• **Exercise goal**
Please give the data below again in full, exactly as it stands.

• **Given material**
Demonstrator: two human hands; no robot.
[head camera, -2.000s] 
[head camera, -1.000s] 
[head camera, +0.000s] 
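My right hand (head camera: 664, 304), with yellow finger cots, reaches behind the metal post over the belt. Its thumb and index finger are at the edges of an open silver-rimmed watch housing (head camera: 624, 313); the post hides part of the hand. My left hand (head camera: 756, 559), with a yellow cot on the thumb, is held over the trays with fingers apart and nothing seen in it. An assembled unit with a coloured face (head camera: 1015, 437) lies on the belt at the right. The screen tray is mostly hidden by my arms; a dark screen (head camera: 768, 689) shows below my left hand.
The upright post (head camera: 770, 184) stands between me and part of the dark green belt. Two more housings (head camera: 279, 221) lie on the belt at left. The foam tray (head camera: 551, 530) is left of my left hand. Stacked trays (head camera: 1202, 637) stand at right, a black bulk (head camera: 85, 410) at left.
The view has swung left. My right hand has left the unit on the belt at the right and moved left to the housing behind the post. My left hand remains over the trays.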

• **Exercise solution**
Demonstrator: two human hands; no robot.
[head camera, -2.000s] 
[head camera, -1.000s] 
[head camera, +0.000s] 
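My right hand (head camera: 664, 304), with yellow finger cots, reaches behind the metal post over the belt. Its thumb and index finger are at the edges of an open silver-rimmed watch housing (head camera: 624, 313); the post hides part of the hand. My left hand (head camera: 756, 559), with a yellow cot on the thumb, is held over the trays with fingers apart and nothing seen in it. An assembled unit with a coloured face (head camera: 1015, 437) lies on the belt at the right. The screen tray is mostly hidden by my arms; a dark screen (head camera: 768, 689) shows below my left hand.
The upright post (head camera: 770, 184) stands between me and part of the dark green belt. Two more housings (head camera: 279, 221) lie on the belt at left. The foam tray (head camera: 551, 530) is left of my left hand. Stacked trays (head camera: 1202, 637) stand at right, a black bulk (head camera: 85, 410) at left.
The view has swung left. My right hand has left the unit on the belt at the right and moved left to the housing behind the post. My left hand remains over the trays.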

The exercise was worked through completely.